The effect of a decrease in the propensity to consume out of current income is examined. The target wealth to income ratio would rise as a result. There would be an initial fall in national income but there would also be a difference between current wealth and target levels of wealth, making it appealing for households to buy bills.
The puzzling impact of interest rates reconsidered
Assuming the propensity to save is not constant, but is a value which depends negatively on the interest rate on bills.
The first result of the increased interest rate is that it causes a fall in consumption, disposable income and national income.
However this model takes stocks into account. A reduction in the propensity to consume increases the target wealth to income ratio, leading to an increase in the stock of wealth. If households’ wealth keeps increasing consumption demand is lower than disposable income once household wealth is increasing.
There is also an increase in government debt. The short term recession caused by the higher interest rates on consumption drives tax revenues down. This negative effect is heightened by an increase in government expenditures due to higher cost of debt. This causes a budget deficit. This deficit gets smaller as government expenditures and taxes continue to increase up to stationary level where the government budget is balanced, and eventually the deficit flow is wiped out by rising consumption expenditures encouraged by increasing household wealth.

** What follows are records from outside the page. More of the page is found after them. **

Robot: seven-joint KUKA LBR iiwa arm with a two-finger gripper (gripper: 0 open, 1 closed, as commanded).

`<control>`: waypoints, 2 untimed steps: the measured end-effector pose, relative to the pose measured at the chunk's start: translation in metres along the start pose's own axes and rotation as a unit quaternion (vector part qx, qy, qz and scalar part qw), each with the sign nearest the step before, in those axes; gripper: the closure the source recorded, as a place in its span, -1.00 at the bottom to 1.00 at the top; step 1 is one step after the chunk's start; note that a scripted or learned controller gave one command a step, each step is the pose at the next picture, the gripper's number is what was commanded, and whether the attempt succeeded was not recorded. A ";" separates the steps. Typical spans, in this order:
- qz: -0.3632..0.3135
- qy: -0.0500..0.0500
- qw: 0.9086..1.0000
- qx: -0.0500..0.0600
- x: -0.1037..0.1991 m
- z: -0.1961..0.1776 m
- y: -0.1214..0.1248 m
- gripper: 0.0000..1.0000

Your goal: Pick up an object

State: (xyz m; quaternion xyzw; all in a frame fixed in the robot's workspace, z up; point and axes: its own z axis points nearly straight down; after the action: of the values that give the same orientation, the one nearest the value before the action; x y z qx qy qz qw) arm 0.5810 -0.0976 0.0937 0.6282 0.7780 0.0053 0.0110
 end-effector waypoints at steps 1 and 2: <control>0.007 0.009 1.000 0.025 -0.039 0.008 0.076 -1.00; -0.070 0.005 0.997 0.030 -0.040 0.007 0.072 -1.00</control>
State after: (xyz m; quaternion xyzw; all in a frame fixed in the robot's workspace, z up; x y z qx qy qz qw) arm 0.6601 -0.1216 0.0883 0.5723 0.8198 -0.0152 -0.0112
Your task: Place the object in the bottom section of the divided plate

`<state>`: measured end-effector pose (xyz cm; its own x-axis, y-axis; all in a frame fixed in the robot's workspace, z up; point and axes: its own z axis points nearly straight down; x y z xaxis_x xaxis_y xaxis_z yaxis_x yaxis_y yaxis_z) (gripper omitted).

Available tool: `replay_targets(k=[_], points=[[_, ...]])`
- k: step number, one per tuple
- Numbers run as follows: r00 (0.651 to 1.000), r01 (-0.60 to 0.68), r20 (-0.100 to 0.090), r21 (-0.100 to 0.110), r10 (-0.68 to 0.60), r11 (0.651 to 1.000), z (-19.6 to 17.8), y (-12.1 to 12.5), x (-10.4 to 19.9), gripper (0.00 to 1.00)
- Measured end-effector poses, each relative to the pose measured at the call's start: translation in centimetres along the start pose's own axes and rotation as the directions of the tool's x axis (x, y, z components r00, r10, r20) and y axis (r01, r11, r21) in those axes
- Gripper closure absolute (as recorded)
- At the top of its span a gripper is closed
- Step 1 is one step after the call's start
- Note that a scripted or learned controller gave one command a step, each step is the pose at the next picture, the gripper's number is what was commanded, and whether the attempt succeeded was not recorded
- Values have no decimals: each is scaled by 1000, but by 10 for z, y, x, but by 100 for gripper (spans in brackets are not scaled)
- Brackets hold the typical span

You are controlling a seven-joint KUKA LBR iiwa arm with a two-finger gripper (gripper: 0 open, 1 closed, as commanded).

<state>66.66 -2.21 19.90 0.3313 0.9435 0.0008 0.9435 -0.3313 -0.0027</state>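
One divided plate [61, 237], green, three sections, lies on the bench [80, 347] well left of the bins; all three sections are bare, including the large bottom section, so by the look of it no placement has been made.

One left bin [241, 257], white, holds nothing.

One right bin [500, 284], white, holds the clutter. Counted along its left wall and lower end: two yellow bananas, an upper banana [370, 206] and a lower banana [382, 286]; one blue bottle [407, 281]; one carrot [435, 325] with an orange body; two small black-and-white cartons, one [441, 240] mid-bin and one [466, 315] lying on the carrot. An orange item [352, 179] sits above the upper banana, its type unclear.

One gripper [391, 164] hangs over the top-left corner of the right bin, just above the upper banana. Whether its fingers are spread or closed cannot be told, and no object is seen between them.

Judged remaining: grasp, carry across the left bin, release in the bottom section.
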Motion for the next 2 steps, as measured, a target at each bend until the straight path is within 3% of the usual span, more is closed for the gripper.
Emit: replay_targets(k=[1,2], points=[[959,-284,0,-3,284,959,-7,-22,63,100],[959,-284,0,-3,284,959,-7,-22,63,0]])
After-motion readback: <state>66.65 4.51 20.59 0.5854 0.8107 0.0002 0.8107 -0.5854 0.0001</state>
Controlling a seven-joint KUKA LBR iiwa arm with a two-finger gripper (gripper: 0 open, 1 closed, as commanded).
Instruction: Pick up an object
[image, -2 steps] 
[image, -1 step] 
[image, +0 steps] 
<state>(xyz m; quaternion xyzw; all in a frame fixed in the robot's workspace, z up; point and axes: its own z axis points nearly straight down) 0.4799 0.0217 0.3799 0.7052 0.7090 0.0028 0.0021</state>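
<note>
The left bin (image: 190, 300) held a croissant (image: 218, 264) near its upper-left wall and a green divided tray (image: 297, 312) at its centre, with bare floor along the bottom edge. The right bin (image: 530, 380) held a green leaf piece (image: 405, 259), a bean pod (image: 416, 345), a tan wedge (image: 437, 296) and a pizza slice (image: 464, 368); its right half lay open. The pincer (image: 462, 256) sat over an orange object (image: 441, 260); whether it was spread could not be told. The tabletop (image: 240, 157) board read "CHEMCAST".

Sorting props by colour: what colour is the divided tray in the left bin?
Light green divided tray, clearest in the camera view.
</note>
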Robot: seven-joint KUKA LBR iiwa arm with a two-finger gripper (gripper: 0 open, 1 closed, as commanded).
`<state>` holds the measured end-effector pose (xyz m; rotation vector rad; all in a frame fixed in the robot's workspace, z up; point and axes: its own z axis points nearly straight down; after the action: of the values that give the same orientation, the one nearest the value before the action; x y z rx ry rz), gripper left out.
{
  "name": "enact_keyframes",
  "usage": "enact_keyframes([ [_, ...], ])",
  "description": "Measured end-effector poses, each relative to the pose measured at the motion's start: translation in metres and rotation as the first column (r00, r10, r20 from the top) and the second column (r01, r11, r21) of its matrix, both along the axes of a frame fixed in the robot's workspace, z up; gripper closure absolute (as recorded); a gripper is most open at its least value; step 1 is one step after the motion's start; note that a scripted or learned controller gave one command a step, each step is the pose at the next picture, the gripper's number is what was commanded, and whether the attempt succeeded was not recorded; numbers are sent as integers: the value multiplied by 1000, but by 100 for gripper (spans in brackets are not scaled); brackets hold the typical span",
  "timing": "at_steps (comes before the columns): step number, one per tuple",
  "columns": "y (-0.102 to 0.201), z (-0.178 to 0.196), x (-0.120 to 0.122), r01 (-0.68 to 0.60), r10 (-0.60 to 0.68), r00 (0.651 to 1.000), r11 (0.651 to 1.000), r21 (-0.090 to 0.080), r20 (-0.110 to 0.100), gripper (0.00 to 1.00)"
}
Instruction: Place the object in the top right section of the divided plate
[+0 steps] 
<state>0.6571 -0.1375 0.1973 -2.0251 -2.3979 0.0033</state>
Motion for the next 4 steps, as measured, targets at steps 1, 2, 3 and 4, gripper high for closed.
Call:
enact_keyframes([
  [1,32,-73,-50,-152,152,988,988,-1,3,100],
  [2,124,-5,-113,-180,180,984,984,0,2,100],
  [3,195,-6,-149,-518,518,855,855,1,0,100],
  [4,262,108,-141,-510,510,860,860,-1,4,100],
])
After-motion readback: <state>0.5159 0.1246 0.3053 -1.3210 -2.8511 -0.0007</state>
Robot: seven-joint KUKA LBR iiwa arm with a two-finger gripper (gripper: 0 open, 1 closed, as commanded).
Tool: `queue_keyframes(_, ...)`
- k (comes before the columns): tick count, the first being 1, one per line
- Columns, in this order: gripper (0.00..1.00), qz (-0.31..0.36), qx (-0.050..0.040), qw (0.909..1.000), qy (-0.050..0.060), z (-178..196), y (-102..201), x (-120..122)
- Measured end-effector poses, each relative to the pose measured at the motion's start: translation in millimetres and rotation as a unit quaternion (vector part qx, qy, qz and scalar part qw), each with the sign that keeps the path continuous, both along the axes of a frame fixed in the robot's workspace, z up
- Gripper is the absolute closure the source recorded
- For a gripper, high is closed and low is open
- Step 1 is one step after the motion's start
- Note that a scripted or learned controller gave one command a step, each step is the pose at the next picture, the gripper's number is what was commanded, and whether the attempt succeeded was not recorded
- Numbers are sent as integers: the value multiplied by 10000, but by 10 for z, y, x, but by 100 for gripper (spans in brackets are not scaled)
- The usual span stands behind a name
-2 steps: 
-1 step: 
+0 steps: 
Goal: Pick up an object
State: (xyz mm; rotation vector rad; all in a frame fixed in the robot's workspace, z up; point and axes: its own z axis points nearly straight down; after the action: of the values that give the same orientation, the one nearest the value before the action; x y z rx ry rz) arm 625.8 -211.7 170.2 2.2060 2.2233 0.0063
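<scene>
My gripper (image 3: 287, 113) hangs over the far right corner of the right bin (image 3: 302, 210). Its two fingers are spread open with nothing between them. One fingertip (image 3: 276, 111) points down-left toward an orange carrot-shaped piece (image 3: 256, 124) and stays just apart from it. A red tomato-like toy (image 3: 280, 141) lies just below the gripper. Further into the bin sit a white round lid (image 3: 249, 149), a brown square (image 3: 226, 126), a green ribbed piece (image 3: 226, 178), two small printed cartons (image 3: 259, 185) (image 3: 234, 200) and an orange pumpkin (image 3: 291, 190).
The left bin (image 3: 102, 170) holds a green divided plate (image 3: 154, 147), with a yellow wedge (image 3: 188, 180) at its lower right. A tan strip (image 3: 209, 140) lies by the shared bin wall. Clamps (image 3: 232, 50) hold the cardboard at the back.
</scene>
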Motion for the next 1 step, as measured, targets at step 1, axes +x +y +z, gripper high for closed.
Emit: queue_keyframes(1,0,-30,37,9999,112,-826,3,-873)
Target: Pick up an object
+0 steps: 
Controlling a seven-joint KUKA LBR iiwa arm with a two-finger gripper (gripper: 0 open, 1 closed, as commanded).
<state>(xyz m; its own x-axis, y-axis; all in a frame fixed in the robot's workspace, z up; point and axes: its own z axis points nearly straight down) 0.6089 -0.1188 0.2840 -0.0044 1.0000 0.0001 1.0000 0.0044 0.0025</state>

A Government target for the debt to income ratio
Godley asks can the government do anything about the debt to income ratio in the long run.
In this model the ratio is defined as V/ Y where V is the wealth of households which corresponds to government debt and Y is national income or GDP This ratio is determined by the behaviour of households.
If households are trying to achieve a high wealth ratio government could attempt to achieve a budget surplus (e.g. by reducing expenditure) but this would be unsuccessful as there would be a reduction in disposable income, but no change in the ratio unless the reduction in income led to households revising their saving propensities.
Government and securities rating agencies are more concerned with public debt as a ratio of GDP, which is easier to adjust. If households are targeting too high a wealth ratio, the government can reduce its stationary debt to GDP ratio. If government wishes to decrease this, they need to increase tax rates or reduce interest rate on bills, resulting in a reduced level of stationary income. Thus, the debt to income ratio must be disregarded to sustain full employment income. This is irreconcilable with maintaining full employment in the long run.